Читать «Хлеб (Оборона Царицына)» онлайн - страница 16

Алексей Николаевич Толстой

Телеграмма была послана в ту же ночь. Немцы продолжали решительно наступать по железнодорожным магистралям. Впереди с еще большей быстротой откатывалась старая царская армия, рассеивалась по деревням.

Немецкие солдаты, открывая вагонные окна, весело поглядывали на разбросанные по косогорам — среди оголенных садов — белые хаты под соломенными шапками, на приземистые амбары, на грачей, встревоженно взлетающих над прошлогодними гнездами. Здесь было вдоволь хлеба, и сала, и картошки, и сахара, здесь, по рассказам, текли молочные реки в берегах из пумперникеля… Немцы проникались беспечностью…

Через несколько дней эшелоны оккупантов были атакованы красными. Но советские отряды, именовавшиеся украинскими армиями, насчитывали всего около пятнадцати тысяч бойцов. Они были отброшены давлением в десять раз превосходившего их противника.

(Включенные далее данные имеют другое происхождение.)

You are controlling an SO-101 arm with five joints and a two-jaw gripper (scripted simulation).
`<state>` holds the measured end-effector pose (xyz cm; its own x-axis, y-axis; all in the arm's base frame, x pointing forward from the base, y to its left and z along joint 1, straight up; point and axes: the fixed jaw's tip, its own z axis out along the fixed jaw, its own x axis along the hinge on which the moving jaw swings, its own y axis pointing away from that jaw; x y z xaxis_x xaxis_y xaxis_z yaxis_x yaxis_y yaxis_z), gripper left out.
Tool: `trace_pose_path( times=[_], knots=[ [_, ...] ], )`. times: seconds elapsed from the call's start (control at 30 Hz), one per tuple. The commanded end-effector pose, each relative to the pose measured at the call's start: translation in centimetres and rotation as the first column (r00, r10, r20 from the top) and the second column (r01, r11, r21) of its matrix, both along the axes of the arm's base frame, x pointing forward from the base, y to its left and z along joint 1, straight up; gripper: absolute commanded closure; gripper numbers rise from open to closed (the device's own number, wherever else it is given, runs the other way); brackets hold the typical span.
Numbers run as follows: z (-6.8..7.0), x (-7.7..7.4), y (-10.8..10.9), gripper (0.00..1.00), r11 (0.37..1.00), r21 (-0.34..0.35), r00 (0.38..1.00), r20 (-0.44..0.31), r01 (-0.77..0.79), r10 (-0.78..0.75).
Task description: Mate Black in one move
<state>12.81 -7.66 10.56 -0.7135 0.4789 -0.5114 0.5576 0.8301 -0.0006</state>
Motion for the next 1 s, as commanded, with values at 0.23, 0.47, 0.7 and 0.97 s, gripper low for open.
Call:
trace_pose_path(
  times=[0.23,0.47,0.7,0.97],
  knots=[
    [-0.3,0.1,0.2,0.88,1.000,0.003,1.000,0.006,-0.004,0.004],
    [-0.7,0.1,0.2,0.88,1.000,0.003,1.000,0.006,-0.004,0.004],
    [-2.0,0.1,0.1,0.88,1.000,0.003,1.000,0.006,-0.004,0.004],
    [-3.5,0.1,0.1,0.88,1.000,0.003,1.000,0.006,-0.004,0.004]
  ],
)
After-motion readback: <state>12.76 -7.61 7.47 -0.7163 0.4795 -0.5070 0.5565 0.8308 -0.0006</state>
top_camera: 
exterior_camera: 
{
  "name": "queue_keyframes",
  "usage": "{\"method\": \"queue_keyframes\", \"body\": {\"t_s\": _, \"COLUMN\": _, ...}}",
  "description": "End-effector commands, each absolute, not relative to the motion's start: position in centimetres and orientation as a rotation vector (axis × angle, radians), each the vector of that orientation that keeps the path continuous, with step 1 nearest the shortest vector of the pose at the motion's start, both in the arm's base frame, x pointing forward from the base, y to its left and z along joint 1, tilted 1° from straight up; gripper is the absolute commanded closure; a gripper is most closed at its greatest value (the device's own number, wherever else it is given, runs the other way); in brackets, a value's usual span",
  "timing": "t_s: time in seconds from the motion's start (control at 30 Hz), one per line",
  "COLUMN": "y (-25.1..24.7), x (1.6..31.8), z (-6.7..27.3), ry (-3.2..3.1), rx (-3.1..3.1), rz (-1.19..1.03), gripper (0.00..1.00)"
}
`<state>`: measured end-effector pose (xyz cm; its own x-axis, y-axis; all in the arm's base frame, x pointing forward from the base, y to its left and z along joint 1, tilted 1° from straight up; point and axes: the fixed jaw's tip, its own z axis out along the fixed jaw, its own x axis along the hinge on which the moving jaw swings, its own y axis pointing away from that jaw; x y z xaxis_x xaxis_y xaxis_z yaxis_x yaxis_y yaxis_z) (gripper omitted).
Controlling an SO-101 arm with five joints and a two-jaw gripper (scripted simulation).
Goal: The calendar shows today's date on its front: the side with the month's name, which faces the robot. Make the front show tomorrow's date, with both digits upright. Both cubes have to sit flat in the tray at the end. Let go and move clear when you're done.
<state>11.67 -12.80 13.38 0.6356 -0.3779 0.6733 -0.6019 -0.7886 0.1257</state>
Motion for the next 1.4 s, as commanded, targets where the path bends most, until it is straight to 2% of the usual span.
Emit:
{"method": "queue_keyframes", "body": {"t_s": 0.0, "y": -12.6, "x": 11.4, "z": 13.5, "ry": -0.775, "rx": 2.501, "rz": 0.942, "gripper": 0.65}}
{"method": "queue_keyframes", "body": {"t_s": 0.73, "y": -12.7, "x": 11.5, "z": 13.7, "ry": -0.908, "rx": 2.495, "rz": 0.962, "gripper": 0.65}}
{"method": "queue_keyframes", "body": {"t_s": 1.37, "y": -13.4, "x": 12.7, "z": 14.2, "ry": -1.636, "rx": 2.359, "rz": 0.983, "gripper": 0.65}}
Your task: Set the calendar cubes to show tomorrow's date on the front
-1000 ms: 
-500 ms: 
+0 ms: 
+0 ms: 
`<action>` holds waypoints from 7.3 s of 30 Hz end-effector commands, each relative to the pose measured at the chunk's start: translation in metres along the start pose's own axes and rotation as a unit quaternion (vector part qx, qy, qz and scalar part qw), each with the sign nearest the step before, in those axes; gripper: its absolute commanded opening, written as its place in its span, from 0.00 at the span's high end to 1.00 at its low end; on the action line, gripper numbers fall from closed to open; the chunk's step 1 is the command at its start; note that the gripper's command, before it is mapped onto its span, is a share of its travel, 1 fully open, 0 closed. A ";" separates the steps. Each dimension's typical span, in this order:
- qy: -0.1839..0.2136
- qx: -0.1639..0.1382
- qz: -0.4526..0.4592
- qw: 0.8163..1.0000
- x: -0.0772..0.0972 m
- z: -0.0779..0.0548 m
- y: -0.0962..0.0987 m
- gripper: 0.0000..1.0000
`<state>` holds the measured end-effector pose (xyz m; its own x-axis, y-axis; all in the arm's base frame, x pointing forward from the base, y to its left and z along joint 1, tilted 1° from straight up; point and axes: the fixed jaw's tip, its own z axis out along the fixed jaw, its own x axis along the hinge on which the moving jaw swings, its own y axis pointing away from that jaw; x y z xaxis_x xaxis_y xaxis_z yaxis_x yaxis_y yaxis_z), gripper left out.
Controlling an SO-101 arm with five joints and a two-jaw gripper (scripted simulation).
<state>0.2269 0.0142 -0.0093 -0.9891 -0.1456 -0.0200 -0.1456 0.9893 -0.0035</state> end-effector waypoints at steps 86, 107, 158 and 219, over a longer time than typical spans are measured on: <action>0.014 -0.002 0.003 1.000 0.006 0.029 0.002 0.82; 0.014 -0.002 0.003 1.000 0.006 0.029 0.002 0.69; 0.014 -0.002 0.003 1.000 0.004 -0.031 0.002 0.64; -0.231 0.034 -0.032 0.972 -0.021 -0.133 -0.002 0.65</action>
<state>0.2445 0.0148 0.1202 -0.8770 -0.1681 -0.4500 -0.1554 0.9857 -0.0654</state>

Киев был взят. Первый германский корпус беспрепятственно перешел Днепр и взял направление в районы шахт и заводов Донбасса.

Одновременно с этим немцы силами двух дивизий начали наступление на Нарву и Псков. Фронт был обнажен. Крестьяне не брали вилы и не садились на коней.

Утром двадцать первого февраля Ленин объявил социалистическое отечество в опасности, рабочие и крестьяне призывались защищать его своею жизнью. В тот же день пришел ответ от германского правительства. Отвечая определенно на неопределенную формулу «ни мира, ни войны», немцы требовали теперь: немедленного очищения всей Украины, Латвии, Эстонии и Финляндии с отказом навсегда от этих территорий и, кроме того, отдачи туркам Баку и Батума, — срок ультиматума истекал через сорок восемь часов.

За сорок восемь часов нужно было решить: быть России немецкой колонией или России итти независимым, никем еще Никогда не хоженным путем.

Весь день и всю ночь Смольный гудел, как улей, куда залезла медвежья лапа. «Левые коммунисты», левые эсеры, правые эсеры, меньшевики метались по заводам и фабрикам, поднимая митинги.

Штормовой западный ветер лепил снегом в занавешенные окна обывательских квартир, где настороженно ожидали событий. Через недельку — конец большевикам. Но немцы — в Петрограде!.. Что там ни говори, — шуцман на Невском: унизительно как будто! Обывательский патриотизм трещал по всем швам. И тут всем попадало на орехи — и большевикам, и Керенскому, и упрямому идиоту Николаю Второму.

Никто еще никогда не видел таким Владимира Ильича: осунувшееся лицо его как будто загорело от внутреннего огня, лоб исполосовали морщины, на скулах — пятна. Он говорил с гневным отвращением, с гневным присвистом сквозь стиснутые зубы:

— Больше не буду терпеть ни единой секунды! Довольно фраз! Довольно игры! Ни единой секунды! Я выхожу из правительства, я выхожу из Центрального комитета, если хоть одну секунду будет еще продолжаться эта политика революционных фраз!.. Или немедленный мир, или смертный приговор советской власти!..

Страстностью, непреклонностью обнаженной логикой и тем, что в эти часы на всех питерских заводах рабочие начали, гоня к чорту с трибун троцкистов и «левых», кричать: «Мы — за Ленина, за мир!» — ему удалось сломить оппозицию.